I'm developing a system built on the grpc tonic of tokio, which is a high-performance service to store spark shuffle data. However, when writing data with high concurrency by grpc request, a single grpc request takes a very long time, up to 30s +. This makes me confused.
After surfacing the tokio issue and dump the await-tree and the cpu profile, I found the slow occurs on the tokio::sync::Mutex . So I replace to the std::sync:mutex . And this looks fine.
But the root cause is not solved. I still found the await function invoking in tokio sometimes costs 1s (actually I log the internal execution, only cost 1ms). And I suspect the tokio schedule problem.
I can't offer any specific help with this, but I can do the standard check: are you sure you're testing an optimised --release build? By default, cargo produces unoptimised debug builds.
Although the Tokio mutex is slower than the std mutex, the difference is not that big. If you're measuring whole seconds, then the problem is something else.
The tokio Mutex is actually just unscheduling the current task until another task releases the lock: the delay until lock succeeds is due to either another task simply holding it that long (often due it locking over too long a section of code), or you simply being out of worker threads to schedule the task on to continue after the .lock().await.
You should in theory be able to test which of these it is by increasing the tokio worker pool thread count (often by using something like #[tokio::main(worker_threads = 20)] - it defaults the your CPU count) or by also instrumenting the time from lock to unlock. For the first, you may need to ensure that you don't let any tasks run too long between .awaits, so tokio can service all your tasks quickly.
I'd start with the general theory that the tokio threads aren't running my task because they're doing something else. There are a bunch of tools I might reach for to see what that something else is, including:
a wall clock profiler (e.g. a profiler configured to get a backtrace of every thread named tokio-* every 1/100th of a second).

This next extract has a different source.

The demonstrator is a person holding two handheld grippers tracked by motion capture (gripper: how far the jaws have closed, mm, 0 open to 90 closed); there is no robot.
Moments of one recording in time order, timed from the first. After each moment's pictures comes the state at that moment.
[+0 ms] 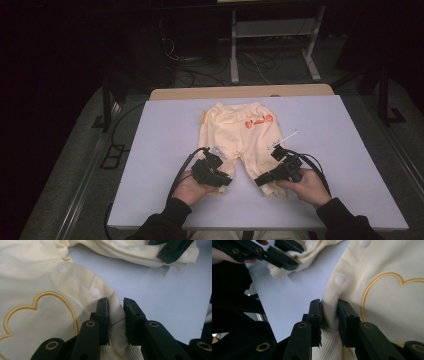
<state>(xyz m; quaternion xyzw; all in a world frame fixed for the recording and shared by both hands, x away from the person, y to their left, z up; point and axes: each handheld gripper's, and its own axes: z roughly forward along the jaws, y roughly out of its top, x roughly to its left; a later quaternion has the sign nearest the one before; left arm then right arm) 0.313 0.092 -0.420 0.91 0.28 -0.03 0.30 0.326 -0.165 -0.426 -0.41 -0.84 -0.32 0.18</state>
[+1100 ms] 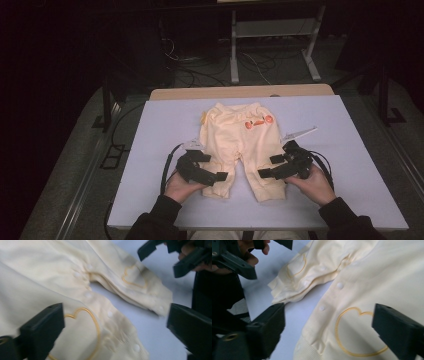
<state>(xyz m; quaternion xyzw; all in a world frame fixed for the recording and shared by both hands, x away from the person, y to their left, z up) 0.317 0.143 -0.408 0.82 0.33 0.00 0.47 0.321 -0.189 -0.405 -0.38 -0.82 -0.42 0.06</state>
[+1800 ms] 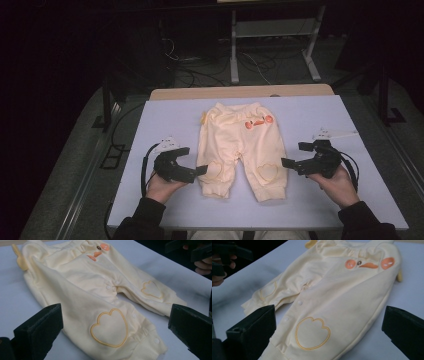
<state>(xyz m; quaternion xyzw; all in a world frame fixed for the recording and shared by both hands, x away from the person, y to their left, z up) 0.305 0.193 -0.396 0.79 0.35 0.07 0.50 0.303 -0.248 -0.391 -0.42 -0.77 -0.48 -0.08</state>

custom code that gets a single snapshot of all these threads right when I know the thing is broken, e.g. a timer that I start right before .lock().await and cancel right after. I've written instrumentation like this but unfortunately it was in C++ and is buried in a previous employer's proprietary codebase. But it can be super valuable.
a cpu profiler might do, if the problematic thing is CPU-bound, but that's not guaranteed.

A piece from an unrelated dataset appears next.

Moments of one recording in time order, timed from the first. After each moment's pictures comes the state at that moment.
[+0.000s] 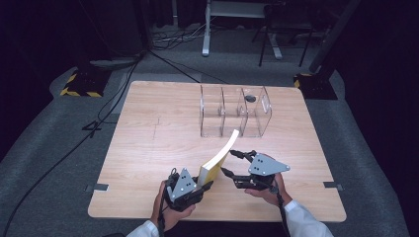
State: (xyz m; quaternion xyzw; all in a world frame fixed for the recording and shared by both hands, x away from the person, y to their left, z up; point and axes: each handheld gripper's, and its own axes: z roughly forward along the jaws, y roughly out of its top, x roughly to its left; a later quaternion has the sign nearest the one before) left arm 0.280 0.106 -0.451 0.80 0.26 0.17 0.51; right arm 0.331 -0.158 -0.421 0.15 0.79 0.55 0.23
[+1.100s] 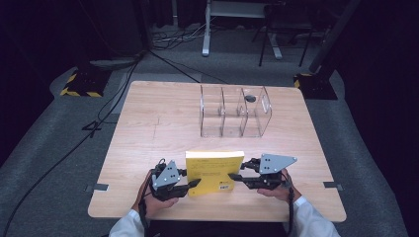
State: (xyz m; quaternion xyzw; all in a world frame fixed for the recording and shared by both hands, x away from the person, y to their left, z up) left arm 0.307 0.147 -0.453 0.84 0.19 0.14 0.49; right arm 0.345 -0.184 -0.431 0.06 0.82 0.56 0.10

syscall-level stuff with eBPF or strace or the like, if the problem is something doing blocking syscalls from tokio threads.
tracing, although it relies on the problematic thing having been annotated with e.g. #[tracing::instrument].
When a task has a busy time that keeps increasing, but the number of polls is not increasing, then you are blocking the thread. The link explains what that means.
After using await-tree and tokio-console, I finally replace the tokio::sync::mutex with std mutex, it looks really fast. So for my test case, the performance loss is so huge when the high concurrent grpc request.